Even convicts, with whom I have spent some time, are not won over in any other way. Whenever
I happened to speak sharply to them, I spoiled everything; on the contrary, when I praised them
for their resignation and sympathized with them in their sufferings; when I told them they were
fortunate to have their purgatory in this world, when I kissed their chains, showed compassion
for their distress, and expressed sorrow for their misfortune, it was then that they listened to me,
gave glory to God, and opened themselves to salvation.

Vincent quickly realized that the galleys were harsh environments, which hardened the
condemned men, and so he strove to show them compassion. When he returned to Paris, he
visited the prisons which provided the galleys with convicts and found them equally challenging.
He would visit the prisoners each day, instructing them in the faith and celebrating the
sacraments.

St. Vincent de Paul was not a romantic when it came to serving the poor. One of his most
famous sayings attests to this:
You will find out that Charity is a heavy burden to carry, heavier than the kettle of soup and the
full basket. But you will keep your gentleness and your smile. It is not enough to give soup and
bread. This the rich can do. You are the servant of the poor, always smiling and good-humored.
They are your masters, terribly sensitive and exacting master you will see. And the uglier and the
dirtier they will be, the more unjust and insulting, the more love you must give them. It is only for
your love alone that the poor will forgive you the bread you give to them.
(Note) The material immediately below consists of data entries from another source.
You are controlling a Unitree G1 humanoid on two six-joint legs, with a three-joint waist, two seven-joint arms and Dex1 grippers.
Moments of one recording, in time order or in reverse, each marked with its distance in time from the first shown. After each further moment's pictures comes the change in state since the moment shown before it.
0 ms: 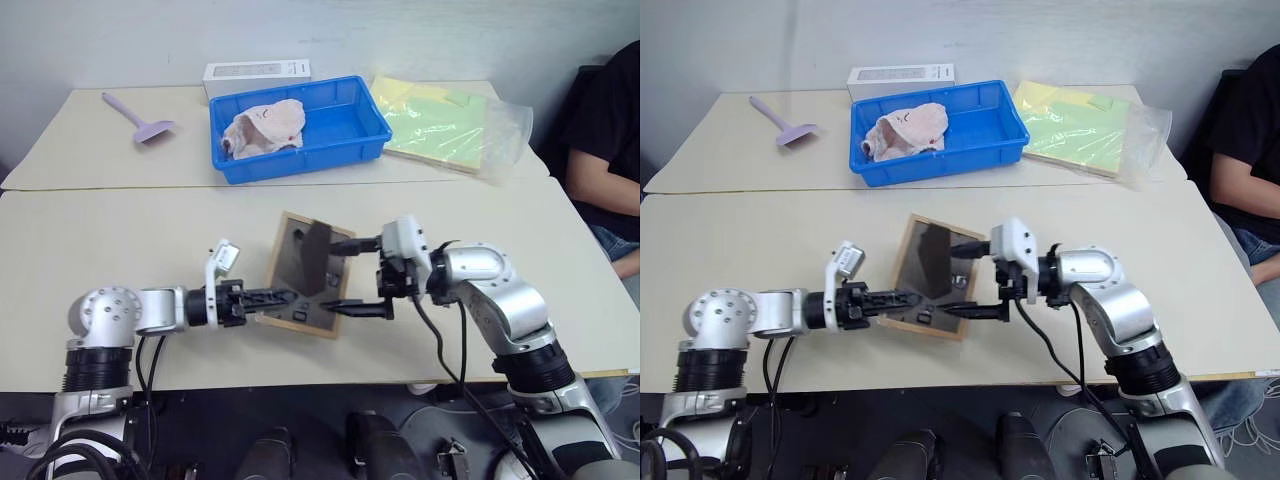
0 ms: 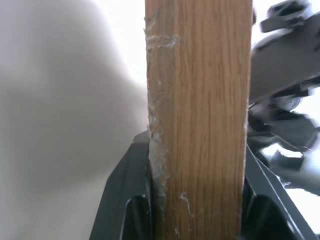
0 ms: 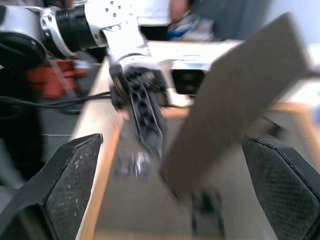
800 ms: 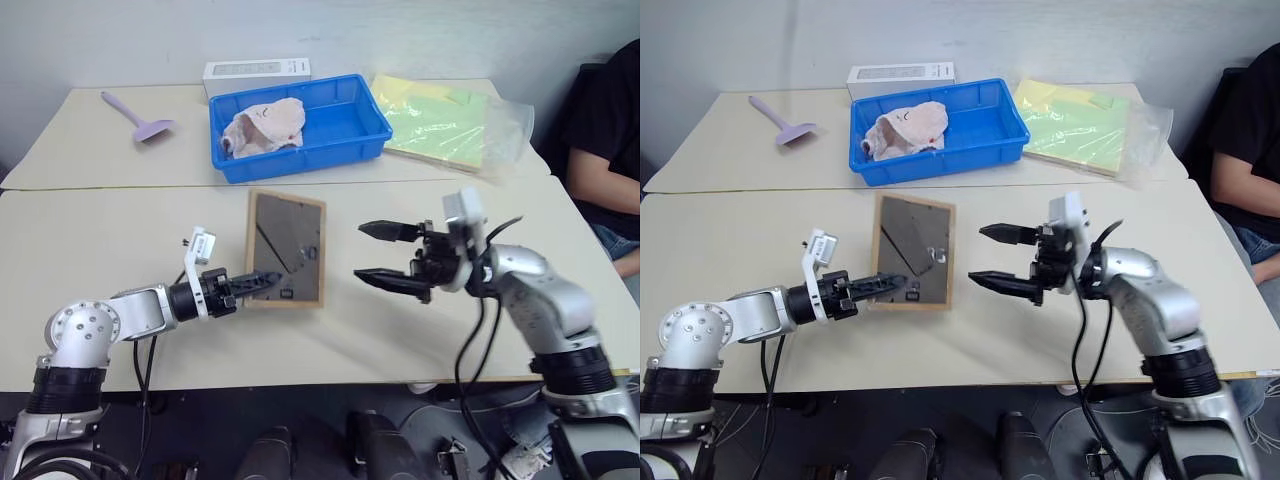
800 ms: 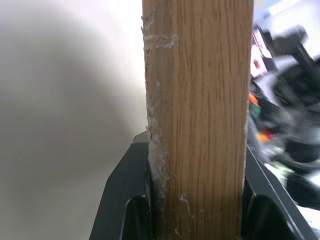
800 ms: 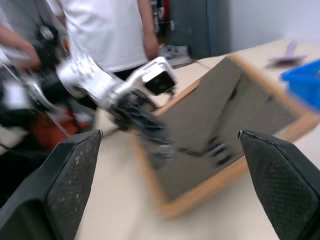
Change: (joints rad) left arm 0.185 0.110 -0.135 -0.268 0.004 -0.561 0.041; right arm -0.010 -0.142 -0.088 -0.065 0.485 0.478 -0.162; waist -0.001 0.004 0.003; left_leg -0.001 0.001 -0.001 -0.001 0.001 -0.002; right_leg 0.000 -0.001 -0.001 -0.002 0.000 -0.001
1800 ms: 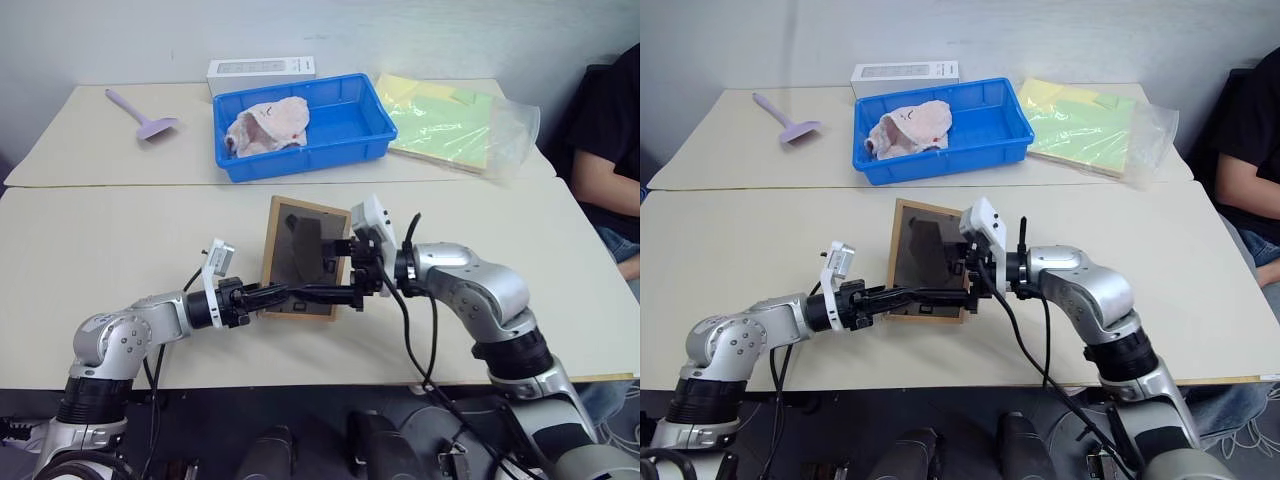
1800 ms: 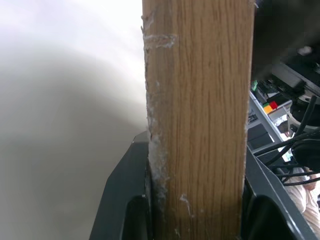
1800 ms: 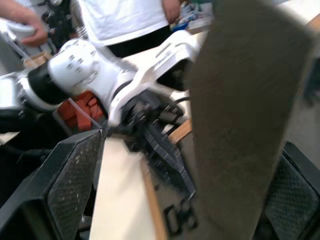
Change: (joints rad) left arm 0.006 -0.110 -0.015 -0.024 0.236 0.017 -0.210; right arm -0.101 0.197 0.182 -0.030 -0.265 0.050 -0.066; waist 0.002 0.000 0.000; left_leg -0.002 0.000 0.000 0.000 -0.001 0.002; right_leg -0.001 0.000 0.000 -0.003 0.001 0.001
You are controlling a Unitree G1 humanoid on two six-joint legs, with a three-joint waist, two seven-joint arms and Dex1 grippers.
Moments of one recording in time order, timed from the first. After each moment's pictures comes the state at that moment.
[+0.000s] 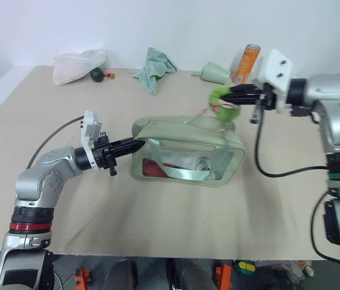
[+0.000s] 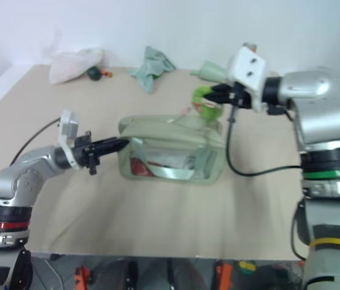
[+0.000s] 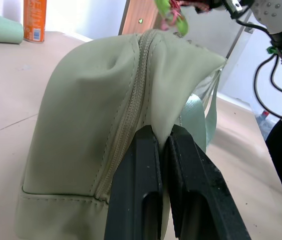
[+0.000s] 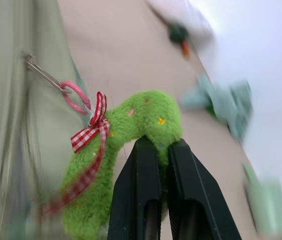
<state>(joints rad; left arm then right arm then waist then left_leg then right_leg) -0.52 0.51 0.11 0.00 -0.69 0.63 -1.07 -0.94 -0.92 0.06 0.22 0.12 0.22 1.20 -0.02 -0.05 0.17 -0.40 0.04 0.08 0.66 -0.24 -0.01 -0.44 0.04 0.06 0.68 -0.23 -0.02</state>
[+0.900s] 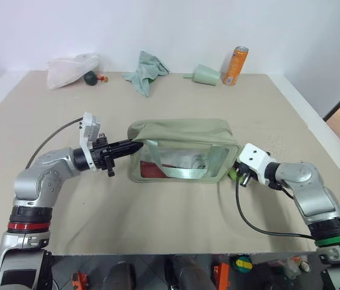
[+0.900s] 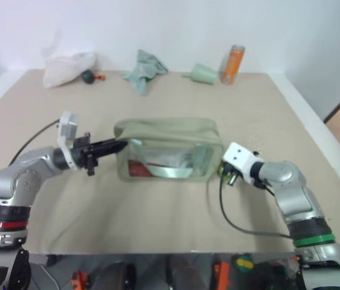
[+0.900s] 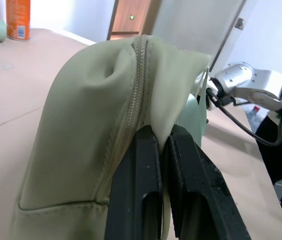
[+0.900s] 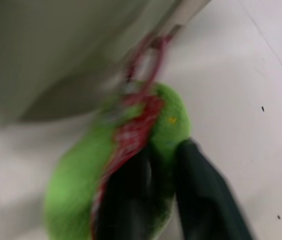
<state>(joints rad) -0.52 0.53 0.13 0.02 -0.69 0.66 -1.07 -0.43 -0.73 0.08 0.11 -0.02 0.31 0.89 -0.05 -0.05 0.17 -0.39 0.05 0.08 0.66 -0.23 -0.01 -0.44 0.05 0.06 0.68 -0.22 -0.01</state>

Similar to Vincent de Paul, we priests are called to model our ministry on that of Jesus.
We know that Jesus came to seek out and call sinners and serve those who were poor, sick,
outcasts, all those rejected by society. Christ himself became poor for our sake. While foxes have
lairs and birds have nests (and bumble bees have their colonies), Jesus depended on others for his
immediate needs. And in serving others he recognized the need to minister to the whole
person, lavishing the mercy of God in all its spiritual and corporal expressions.

Christ did not grasp his divinity, but became a slave in order to show the deep love and
desire of God for the salvation of the world. Vincent de Paul recognized the importance of
entering fully into the experiences of those most in need, drawing from Christs own life a desire
to live poorly in order to follow in the footsteps of the Master. As Vincent de Paul stated: The
poor have much to teach you, you have much to learn from them. If we truly want to model our
priestly ministry after that of Jesus, we must not only embrace poverty and a radical dependence
on God, but also to be disciples who are called not be served, but to serve without counting the
cost. This St. Vincent could accomplish from his virginal heart, which flowed from the virginal
heart of the Father and Son with the Holy Spirit.